* [WHAT IS BEING ASKED]: Every line of the records below from the line with "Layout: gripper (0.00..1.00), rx" up to and including the line with "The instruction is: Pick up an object" must be reproduced exactly, and no line outside that range.

* [INFORMATION SUPPLIED]:

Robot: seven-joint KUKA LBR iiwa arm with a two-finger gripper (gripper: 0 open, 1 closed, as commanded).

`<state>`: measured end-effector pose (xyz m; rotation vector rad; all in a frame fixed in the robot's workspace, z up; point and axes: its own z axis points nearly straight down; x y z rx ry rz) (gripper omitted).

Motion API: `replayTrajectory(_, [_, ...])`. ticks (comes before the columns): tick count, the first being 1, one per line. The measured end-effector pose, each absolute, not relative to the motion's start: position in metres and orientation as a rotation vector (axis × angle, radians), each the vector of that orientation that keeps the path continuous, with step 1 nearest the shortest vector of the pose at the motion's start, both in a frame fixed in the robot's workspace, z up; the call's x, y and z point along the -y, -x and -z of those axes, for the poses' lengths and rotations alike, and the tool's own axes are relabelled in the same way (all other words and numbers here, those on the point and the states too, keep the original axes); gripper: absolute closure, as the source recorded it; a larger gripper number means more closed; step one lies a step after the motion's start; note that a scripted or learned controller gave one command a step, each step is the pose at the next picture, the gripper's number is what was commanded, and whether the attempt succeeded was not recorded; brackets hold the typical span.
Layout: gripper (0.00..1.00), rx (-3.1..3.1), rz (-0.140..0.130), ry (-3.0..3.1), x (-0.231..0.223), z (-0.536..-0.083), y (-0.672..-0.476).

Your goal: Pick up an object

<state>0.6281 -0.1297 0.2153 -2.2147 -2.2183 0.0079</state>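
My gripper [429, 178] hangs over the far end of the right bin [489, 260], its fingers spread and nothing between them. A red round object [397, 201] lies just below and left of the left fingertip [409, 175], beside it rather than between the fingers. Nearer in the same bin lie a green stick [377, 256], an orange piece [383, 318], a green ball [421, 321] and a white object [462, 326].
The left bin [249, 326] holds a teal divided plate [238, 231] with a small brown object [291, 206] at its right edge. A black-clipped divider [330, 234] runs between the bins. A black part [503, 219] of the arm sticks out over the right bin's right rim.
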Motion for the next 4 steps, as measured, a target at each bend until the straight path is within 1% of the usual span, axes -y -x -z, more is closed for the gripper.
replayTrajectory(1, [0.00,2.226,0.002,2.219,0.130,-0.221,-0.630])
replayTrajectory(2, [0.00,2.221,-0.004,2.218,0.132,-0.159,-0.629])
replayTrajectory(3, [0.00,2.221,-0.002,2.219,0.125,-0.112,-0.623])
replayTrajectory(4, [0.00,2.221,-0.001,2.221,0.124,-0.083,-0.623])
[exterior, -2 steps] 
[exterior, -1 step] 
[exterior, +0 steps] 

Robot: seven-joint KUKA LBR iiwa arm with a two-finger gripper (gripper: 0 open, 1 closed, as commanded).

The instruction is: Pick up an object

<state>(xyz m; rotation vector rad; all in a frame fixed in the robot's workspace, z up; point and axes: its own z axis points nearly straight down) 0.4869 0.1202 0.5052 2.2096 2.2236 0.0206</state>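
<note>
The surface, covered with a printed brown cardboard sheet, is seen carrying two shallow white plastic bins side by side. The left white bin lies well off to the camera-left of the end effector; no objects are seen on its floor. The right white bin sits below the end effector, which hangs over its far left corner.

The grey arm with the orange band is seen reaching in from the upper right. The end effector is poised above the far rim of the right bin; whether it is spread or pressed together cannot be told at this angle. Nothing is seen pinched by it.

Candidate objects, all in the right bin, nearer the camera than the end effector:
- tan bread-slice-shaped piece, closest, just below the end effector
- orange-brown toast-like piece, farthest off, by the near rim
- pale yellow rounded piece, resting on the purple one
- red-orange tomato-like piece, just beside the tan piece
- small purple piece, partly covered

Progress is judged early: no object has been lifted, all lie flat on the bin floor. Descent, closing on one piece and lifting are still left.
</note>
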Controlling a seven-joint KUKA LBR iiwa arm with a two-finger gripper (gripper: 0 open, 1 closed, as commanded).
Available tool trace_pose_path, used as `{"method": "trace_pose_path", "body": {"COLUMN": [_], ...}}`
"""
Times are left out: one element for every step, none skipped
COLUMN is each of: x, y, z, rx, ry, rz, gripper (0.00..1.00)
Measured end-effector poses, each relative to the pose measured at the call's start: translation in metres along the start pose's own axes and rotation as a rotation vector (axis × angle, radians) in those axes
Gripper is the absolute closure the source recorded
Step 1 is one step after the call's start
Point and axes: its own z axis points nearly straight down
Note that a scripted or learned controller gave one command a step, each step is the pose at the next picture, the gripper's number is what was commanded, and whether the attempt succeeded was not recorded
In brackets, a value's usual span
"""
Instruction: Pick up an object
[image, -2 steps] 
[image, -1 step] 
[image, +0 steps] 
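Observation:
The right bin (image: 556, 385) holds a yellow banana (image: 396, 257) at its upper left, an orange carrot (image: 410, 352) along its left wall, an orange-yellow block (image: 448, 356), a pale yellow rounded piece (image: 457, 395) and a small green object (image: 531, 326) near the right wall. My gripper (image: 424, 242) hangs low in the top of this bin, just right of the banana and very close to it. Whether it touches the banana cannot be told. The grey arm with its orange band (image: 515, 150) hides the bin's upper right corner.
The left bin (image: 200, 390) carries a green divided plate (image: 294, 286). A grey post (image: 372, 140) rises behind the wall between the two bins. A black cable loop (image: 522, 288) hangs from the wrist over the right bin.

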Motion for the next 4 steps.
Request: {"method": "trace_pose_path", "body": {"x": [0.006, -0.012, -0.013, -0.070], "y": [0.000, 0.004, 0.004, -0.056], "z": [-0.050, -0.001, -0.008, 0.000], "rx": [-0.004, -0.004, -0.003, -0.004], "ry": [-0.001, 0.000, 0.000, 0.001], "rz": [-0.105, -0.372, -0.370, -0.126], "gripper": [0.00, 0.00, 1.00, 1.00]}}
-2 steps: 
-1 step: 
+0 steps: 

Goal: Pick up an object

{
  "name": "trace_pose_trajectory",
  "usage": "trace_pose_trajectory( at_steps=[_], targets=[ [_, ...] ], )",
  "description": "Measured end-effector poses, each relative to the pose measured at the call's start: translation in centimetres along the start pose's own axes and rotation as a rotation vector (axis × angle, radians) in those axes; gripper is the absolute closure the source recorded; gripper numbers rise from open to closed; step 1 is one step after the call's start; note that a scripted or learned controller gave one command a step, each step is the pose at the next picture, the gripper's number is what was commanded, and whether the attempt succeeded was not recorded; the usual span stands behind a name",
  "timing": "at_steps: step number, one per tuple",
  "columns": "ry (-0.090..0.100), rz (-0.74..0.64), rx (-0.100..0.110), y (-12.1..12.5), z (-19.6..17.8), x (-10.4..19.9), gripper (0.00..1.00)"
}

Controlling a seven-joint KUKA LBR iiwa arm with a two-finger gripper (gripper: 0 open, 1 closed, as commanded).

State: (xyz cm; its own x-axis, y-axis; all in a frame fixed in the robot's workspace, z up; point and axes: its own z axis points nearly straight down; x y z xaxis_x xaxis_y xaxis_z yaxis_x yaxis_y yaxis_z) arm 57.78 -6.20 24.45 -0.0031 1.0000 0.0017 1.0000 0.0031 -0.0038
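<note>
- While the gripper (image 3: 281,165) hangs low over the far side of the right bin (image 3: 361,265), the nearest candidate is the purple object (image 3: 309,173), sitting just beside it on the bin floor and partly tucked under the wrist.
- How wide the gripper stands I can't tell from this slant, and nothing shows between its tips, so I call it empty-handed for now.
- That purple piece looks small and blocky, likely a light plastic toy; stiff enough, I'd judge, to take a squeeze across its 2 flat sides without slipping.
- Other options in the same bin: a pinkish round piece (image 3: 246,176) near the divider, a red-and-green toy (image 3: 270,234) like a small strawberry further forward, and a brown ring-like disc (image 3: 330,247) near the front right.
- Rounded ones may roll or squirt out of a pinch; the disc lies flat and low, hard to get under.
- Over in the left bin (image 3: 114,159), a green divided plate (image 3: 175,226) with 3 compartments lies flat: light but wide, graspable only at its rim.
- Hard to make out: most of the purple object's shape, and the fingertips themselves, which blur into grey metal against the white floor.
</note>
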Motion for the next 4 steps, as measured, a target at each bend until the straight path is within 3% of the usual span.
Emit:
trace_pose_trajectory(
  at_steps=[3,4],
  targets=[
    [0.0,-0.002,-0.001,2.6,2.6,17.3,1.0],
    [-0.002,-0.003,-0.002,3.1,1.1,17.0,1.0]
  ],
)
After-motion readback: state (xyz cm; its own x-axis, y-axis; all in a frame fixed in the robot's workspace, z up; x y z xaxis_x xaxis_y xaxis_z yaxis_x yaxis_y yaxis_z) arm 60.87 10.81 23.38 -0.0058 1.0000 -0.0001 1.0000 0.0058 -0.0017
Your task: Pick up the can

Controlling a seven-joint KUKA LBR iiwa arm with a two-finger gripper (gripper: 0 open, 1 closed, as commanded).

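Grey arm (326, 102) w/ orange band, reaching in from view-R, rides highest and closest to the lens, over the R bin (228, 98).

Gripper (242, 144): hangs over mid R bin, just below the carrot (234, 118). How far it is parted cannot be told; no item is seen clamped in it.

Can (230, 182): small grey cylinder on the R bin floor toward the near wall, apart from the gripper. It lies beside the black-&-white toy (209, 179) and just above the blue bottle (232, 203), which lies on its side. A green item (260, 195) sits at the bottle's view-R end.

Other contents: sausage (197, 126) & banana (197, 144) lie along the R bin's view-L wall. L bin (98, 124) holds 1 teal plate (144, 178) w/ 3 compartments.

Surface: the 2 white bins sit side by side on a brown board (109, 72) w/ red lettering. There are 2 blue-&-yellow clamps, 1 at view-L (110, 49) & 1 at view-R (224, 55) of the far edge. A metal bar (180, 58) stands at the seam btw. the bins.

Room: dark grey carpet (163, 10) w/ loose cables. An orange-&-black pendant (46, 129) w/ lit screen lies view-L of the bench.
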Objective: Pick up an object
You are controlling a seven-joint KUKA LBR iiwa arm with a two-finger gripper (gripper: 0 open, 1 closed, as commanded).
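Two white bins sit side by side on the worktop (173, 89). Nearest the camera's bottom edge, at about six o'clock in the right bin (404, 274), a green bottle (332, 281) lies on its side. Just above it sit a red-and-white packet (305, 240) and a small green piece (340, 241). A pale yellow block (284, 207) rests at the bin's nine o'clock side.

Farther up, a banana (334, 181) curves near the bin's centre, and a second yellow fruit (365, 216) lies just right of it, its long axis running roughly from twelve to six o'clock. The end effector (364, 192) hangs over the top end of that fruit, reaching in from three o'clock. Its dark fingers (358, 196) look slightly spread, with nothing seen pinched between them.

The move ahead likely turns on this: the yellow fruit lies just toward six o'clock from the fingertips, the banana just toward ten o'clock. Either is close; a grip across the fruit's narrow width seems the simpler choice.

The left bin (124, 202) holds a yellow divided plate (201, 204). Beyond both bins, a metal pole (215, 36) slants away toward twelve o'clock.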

* [WRITTEN SOLUTION]:
Layout: gripper (0.00..1.00), rx (-3.1..3.1), rz (-0.140..0.130), ry (-3.0..3.1), x (-0.231..0.223), z (-0.536..-0.083), y (-0.672..-0.476).

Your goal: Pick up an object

<state>0.6281 -0.1297 0.2153 -2.2147 -2.2183 0.0079</state>
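My gripper [429, 178] hangs over the far end of the right bin [489, 260], its fingers spread and nothing between them. A red round object [397, 201] lies just below and left of the left fingertip [409, 175], beside it rather than between the fingers. Nearer in the same bin lie a green stick [377, 256], an orange piece [383, 318], a green ball [421, 321] and a white object [462, 326].
The left bin [249, 326] holds a teal divided plate [238, 231] with a small brown object [291, 206] at its right edge. A black-clipped divider [330, 234] runs between the bins. A black part [503, 219] of the arm sticks out over the right bin's right rim.
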Motion for the next 4 steps, as measured, a target at each bend until the straight path is within 1% of the usual span, axes -y -x -z, more is closed for the gripper.
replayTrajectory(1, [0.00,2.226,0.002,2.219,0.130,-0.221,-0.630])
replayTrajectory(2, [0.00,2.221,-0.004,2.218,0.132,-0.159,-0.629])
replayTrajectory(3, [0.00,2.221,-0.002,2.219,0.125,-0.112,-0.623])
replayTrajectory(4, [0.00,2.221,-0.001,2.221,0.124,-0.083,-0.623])
[exterior, -2 steps] 
[exterior, -1 step] 
[exterior, +0 steps] 

Robot: seven-joint KUKA LBR iiwa arm with a two-finger gripper (gripper: 0 open, 1 closed, as commanded).

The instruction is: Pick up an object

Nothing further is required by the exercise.